Luxembourg – Belgium, Slovakia and Slovenia recently confirmed commitment to the EFSF framework agreement and authorization of the agreement under its national laws. Following the EFSF Board of Directors on Friday 3 December all remaining issues have been cleared. All 16 Member States of the euro area have now signed up and are thus full EFSF members. Klaus Regling, Chief Executive Officer of the EFSF commented: “I welcome that all 16 euro area Member States have concluded their legal processes. This confirms that the euro area Member States are determined to safeguard financial stability of the euro zone and to protect the euro.” The signature of Belgium, Slovakia and Slovenia and the clearance of the remaining issues did not influence the functioning of the EFSF, which has been fully operational since 4 August 2010.

About the EFSF:

The European Financial Stability Facility (EFSF) was incorporated in Luxembourg under Luxembourgish law on June 7th 2010. Its objective is to preserve financial stability of Europe’s Economic and Monetary Union by providing temporary financial assistance to euro area Member States in difficulty. In order to reach its objective the EFSF can - with the support of the German Debt Management Office (DMO) - issue bonds or other debt instruments on the market to raise the funds needed to provide loans to countries which would submit a request. Issues would be backed by guarantees given by euro area Member States of up to € 440 billion.

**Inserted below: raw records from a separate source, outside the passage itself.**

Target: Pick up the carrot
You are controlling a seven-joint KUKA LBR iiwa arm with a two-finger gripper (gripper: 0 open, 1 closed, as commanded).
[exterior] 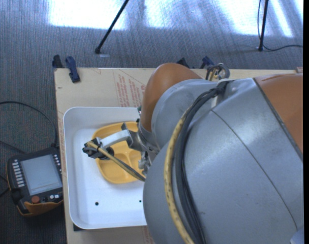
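White bin (75, 187), yellow dish (114, 173) under the hand (142, 162).

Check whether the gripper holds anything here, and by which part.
Cannot be told: the grey arm blocks the view of any grasp above the yellow divided plastic plate in the shallow white bin.

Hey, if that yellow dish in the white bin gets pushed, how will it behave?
The yellow dish looks shallow and moulded, so probably stiff and light. Lying flat on the white bin floor, it would likely slide rather than tip.
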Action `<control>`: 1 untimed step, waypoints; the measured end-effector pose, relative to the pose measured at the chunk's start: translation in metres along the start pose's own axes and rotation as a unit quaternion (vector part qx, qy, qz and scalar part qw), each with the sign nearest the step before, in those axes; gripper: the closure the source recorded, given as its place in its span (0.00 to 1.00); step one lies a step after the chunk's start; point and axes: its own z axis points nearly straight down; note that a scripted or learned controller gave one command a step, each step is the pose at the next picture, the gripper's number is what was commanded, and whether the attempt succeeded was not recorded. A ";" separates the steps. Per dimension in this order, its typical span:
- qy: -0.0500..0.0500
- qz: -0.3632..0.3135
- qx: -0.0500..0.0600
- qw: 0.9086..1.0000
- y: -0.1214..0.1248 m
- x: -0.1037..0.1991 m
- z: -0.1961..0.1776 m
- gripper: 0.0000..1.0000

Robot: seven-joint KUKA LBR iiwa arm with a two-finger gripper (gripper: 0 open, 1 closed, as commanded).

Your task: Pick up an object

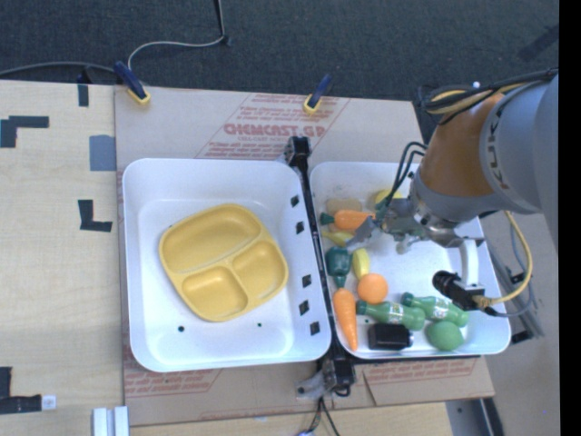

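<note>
1. The gripper (381, 223) sits low in the right bin (495, 334), at about 11 o'clock from that bin's middle; whether it grips anything or how wide it stands I cannot tell, since the wrist hides most of it.
2. Just at its 9 o'clock lies an orange carrot-like piece (349, 219) (possibly touching the gripper, the view is too crowded to say).
3. Toward 6 o'clock: a yellow piece (361, 262), an orange ball (372, 288), a second carrot (345, 317).
4. Further out at 5 o'clock: a green bottle (395, 312), a black block (389, 336), a green ball (444, 335).
5. The left bin (145, 243) holds a yellow divided tray (224, 261).
</note>
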 end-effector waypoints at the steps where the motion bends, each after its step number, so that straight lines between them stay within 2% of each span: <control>1: -0.001 0.000 -0.003 1.000 0.028 -0.001 0.055 0.00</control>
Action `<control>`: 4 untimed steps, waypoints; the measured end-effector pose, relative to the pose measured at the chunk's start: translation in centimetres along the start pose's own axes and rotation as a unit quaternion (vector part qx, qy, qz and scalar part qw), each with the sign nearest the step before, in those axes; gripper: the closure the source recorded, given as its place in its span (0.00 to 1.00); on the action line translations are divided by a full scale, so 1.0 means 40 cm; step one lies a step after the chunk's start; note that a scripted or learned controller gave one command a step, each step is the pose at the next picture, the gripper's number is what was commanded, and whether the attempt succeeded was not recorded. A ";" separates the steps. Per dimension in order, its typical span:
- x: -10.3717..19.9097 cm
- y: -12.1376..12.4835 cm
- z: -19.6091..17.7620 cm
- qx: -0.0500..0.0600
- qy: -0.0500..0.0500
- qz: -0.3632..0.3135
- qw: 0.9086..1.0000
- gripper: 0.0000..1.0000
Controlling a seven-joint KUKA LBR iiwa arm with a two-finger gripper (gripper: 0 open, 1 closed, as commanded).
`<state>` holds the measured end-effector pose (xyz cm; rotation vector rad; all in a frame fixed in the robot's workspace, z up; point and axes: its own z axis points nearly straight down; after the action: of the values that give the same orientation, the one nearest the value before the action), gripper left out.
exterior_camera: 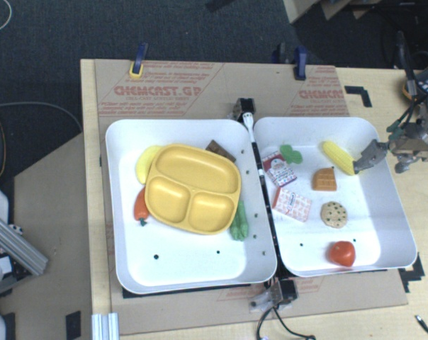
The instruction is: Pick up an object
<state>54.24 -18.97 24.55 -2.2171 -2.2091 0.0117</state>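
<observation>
The right bin holds a yellow corn cob, an orange-brown waffle piece, a round cookie, a red tomato, a green toy and two red-and-white packets. My gripper hangs over the right bin's upper right part, just right of the corn cob's end. Nothing is seen held in it.
The left bin holds a yellow divided plate. A yellow piece, a red-orange pepper, a green item and a brown item poke out around the plate. Clamps sit at the board's far edge.
</observation>
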 end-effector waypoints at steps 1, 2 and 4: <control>0.002 0.006 -0.019 -0.007 -0.002 -0.002 1.000 0.00; 0.015 0.007 0.139 -0.003 0.000 -0.002 1.000 0.00; 0.032 -0.003 0.407 -0.005 -0.001 -0.002 1.000 0.00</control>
<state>53.91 -17.63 8.27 -2.2179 -2.2196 0.0021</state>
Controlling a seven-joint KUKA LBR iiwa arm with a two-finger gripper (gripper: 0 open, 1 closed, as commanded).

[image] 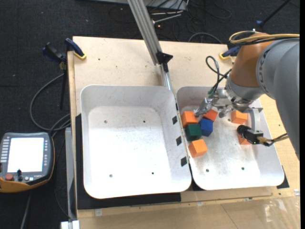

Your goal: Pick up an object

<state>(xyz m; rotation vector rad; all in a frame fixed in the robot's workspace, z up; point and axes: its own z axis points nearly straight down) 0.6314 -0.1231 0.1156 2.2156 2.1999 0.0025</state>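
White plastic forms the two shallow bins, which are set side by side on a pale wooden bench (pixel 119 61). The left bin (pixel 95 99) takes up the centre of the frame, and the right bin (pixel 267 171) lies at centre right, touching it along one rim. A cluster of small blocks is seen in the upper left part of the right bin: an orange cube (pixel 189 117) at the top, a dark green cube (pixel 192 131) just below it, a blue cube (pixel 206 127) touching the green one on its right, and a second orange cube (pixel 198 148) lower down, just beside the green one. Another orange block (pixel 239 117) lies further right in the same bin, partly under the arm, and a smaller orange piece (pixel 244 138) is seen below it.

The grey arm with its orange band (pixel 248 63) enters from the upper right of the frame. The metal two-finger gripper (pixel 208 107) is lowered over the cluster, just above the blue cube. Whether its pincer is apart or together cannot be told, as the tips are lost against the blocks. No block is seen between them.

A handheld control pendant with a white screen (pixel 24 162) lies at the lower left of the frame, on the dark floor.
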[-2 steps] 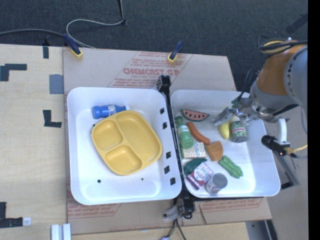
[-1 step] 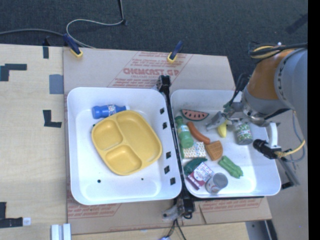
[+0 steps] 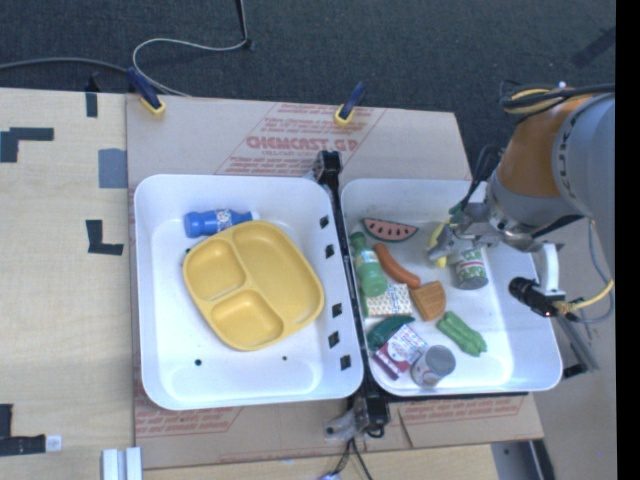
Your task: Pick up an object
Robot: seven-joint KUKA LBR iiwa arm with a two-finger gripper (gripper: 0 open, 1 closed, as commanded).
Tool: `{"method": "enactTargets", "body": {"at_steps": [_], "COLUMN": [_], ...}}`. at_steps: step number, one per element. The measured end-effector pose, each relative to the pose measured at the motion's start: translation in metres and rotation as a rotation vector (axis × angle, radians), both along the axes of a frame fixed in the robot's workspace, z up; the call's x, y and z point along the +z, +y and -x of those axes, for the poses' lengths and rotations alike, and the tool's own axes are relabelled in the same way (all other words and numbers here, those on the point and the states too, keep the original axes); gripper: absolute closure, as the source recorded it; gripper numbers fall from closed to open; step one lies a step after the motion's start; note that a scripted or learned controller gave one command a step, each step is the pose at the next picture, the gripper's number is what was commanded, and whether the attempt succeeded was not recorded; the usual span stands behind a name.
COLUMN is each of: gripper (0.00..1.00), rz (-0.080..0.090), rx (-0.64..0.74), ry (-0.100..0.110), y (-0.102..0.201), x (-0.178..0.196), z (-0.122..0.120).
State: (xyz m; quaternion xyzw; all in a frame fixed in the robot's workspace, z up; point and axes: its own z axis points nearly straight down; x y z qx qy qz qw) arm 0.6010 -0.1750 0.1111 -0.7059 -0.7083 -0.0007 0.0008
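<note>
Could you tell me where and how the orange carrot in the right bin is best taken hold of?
Probably at the middle of the carrot, from above, closing across its narrow width. It lies flat and slanted; the green bottle crowds its left side, so the fingers need care there.

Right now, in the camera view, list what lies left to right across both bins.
Blue bottle → yellow divided plate → green bottle → orange carrot → green pepper → small can beside the claw.
</note>
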Motion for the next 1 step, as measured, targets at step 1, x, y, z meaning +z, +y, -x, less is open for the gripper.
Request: {"method": "enactTargets", "body": {"at_steps": [1], "gripper": [1.0], "rz": [0.001], "rx": [-0.001], "ry": [0.001], "y": [0.0451], "x": [0.0594], "z": [0.0638]}}
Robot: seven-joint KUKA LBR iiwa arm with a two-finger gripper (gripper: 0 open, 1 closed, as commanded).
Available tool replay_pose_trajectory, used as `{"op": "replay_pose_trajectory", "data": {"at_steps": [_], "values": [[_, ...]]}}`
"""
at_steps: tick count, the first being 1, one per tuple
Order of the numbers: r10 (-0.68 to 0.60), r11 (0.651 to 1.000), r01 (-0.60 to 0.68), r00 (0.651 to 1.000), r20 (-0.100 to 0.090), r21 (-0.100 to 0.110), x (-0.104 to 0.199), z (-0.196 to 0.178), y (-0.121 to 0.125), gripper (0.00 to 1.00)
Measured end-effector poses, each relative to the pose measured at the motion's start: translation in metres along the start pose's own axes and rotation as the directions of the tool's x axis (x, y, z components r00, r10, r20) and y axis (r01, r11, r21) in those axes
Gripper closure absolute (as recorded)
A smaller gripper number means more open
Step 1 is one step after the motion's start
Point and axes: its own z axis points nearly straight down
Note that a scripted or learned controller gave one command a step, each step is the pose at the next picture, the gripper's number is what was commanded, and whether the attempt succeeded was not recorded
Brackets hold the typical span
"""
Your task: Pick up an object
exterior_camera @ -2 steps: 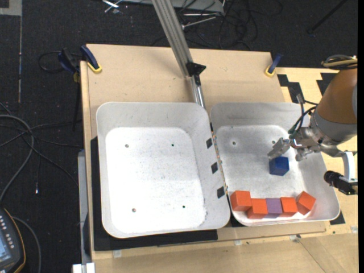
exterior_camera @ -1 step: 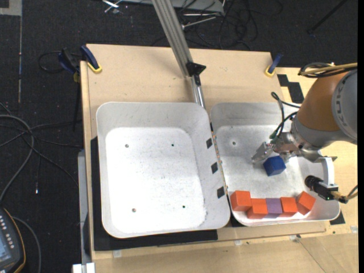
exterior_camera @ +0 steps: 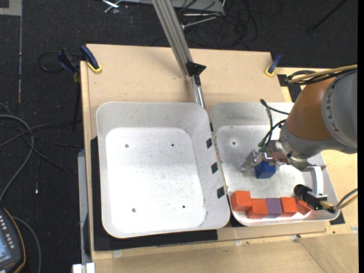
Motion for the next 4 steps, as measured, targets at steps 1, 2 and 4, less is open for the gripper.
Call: {"op": "replay_pose_trajectory", "data": {"at_steps": [1,2,4], "values": [[0.007,1.0,-0.007,1.0,0.003,-0.004,-0.018,-0.042,-0.019,0.0],[0.0,1.0,0.0,1.0,0.004,-0.011,-0.016,-0.121,0.023,0.0],[0.002,1.0,-0.002,1.0,0.001,0.0,0.007,0.0,-0.011,0.0]]}}
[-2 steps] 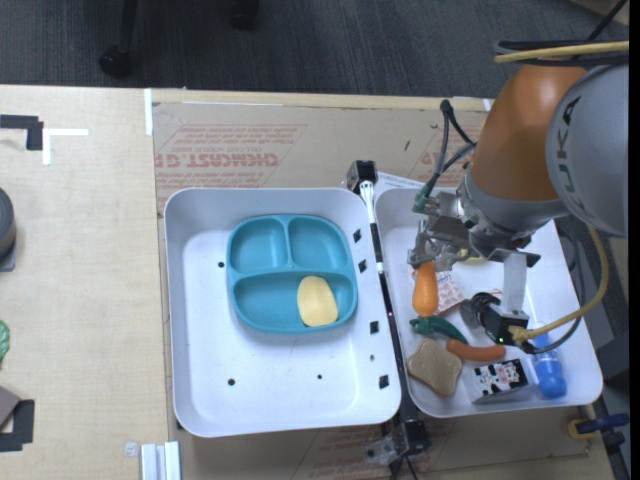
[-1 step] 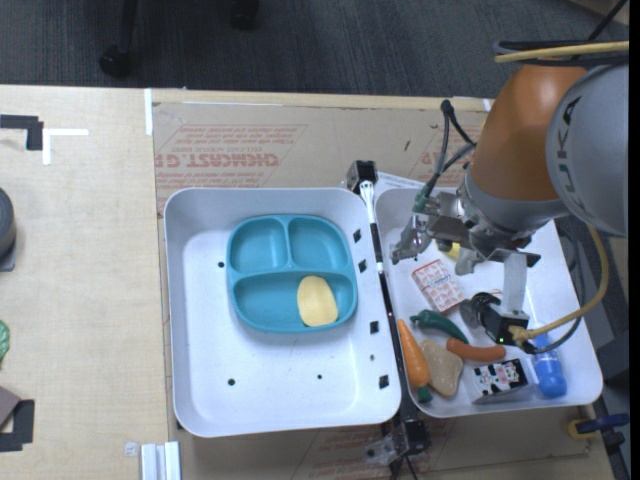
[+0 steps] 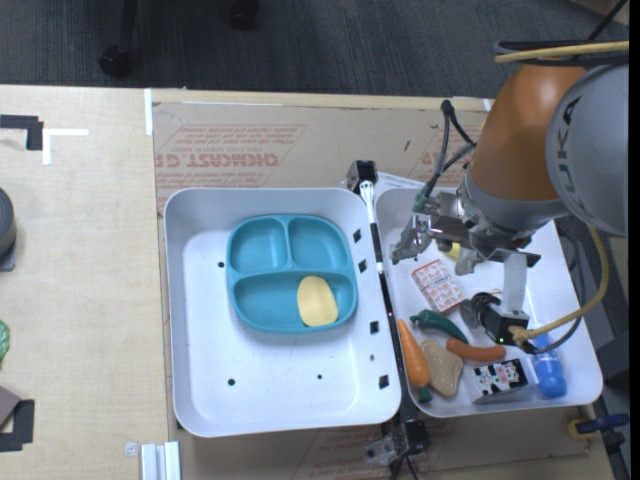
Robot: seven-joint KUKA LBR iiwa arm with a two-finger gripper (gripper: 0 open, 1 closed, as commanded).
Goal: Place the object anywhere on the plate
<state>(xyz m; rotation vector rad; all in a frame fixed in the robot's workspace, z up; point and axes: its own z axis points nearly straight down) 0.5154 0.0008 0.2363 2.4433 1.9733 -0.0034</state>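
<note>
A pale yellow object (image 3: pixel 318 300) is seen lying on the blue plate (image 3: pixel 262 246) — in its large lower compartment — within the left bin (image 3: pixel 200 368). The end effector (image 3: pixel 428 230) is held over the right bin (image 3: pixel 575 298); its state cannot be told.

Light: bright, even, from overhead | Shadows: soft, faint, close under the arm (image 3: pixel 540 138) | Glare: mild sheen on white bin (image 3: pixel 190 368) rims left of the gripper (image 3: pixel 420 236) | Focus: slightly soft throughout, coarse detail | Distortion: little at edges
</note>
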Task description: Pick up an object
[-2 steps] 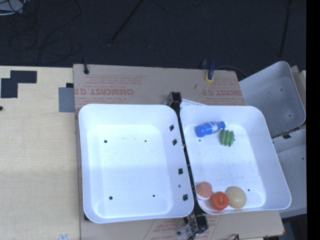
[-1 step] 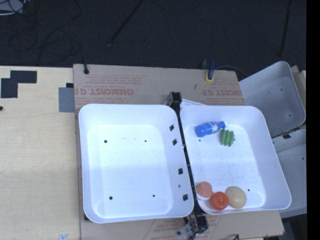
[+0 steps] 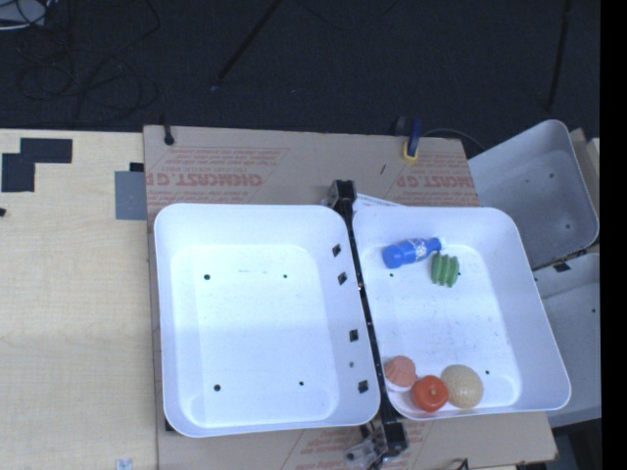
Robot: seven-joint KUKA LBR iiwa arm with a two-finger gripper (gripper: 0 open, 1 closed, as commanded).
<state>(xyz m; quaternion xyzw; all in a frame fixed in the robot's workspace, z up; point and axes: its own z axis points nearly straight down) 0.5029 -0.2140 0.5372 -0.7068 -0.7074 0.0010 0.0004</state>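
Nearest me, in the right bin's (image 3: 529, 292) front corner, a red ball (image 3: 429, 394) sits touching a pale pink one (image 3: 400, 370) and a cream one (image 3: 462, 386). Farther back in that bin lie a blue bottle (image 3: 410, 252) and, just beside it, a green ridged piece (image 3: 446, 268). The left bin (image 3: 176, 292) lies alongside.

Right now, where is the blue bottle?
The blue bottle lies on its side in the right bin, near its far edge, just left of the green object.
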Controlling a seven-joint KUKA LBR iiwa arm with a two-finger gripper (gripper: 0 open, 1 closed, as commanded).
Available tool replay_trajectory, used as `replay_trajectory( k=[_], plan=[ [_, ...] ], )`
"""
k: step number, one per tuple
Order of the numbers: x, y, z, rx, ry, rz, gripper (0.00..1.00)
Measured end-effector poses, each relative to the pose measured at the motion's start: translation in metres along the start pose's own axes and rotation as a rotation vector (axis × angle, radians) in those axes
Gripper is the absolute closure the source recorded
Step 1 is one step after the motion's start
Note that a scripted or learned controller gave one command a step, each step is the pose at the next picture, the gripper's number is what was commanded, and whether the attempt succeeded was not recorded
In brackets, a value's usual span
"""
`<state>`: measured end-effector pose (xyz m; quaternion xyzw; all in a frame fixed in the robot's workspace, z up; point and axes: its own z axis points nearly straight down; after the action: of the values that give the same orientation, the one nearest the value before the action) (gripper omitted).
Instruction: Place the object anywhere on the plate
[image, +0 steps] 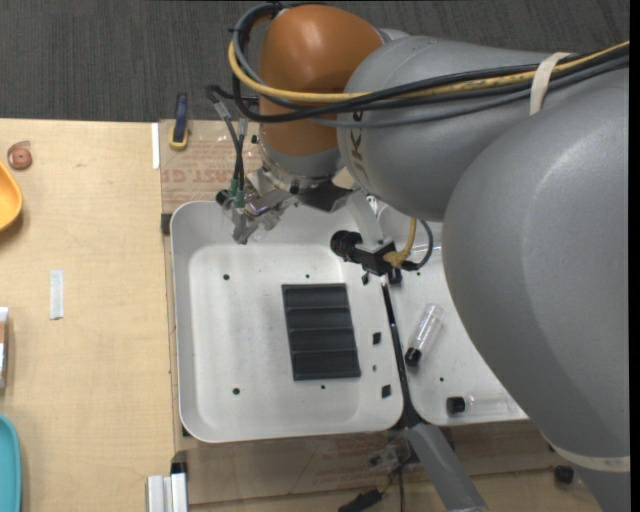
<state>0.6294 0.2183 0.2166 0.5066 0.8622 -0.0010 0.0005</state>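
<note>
Grey arm (520, 190) above black ridged plate (321, 331).

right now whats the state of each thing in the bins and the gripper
black ridged plate: flat in the left bin, nothing on it
clear tube: lying on its side in the right bin
small black piece: resting in the right bin
gripper: over the left bin's far corner

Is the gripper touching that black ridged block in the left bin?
Apart. The camera view shows the gripper over the bin's far-left corner, with bare white bin floor between it and the black ridged block.
</note>
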Motion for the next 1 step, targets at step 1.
replay_trajectory(
  k=[1],
  plan=[
    [0.0094, -0.0316, 0.0283, 0.002, 0.001, -0.041, 1.0]
  ],
)
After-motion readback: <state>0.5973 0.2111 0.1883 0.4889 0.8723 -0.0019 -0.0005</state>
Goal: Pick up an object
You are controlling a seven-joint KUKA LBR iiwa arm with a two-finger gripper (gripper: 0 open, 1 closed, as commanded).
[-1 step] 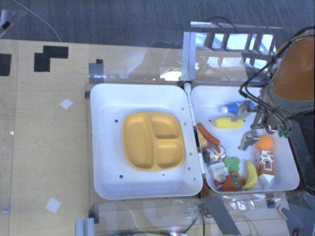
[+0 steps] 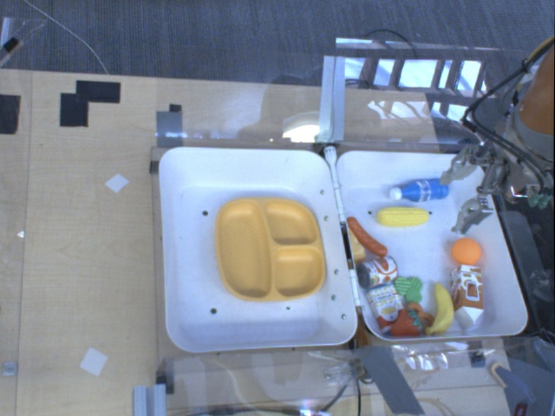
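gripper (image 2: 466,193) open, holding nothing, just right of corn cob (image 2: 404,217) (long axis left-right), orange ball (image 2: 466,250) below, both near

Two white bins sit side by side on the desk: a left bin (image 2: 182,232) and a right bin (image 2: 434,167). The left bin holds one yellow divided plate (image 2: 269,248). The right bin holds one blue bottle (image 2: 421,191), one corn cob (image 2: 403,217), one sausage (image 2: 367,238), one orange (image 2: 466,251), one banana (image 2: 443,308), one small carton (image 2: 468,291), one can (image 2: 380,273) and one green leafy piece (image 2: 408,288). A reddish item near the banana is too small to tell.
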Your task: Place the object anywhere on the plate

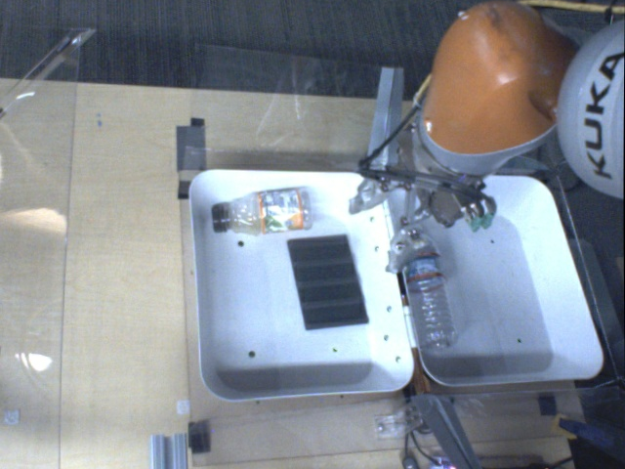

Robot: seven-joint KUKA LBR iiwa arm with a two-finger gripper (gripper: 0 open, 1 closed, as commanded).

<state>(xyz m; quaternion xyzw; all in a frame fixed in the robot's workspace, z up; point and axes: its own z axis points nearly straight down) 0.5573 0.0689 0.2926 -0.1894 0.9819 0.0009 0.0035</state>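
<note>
A clear water bottle (432,306) lies in the right bin (527,291), along its left wall, with its cap end pointing to the back. My gripper (405,247) hangs under the orange wrist band, right over that cap end. Whether it has hold of the bottle is hidden from this angle. The plate (327,281), a black ribbed rectangle, lies flat in the middle of the left bin (234,320). Nothing rests on it.
A second bottle (264,211), with an orange label and a dark cap, lies on its side at the back of the left bin. The raised walls of the two bins meet between the water bottle and the plate. The arm's bulk covers the right bin's back left part.
</note>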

The EFSF is part of a wider safety net. Its funds would be combined with loans of up to € 60 billion coming from the European Financial Stabilisation Mechanism (EFSM), i.e. funds raised by the European Commission and guaranteed by the EU budget, and up to € 250 billion from the International Monetary Fund (IMF) for an overall rescue package worth up to € 750 billion. EFSF, EFSM and IMF can only act after a support request is made by a euro area Member State and a country programme has been negotiated with the European Commission and the IMF. This would only occur when the country is unable to borrow on markets at acceptable rates. Any financial assistance by EFSF, EFSM and IMF to a country in need would be linked to very strict policy conditions.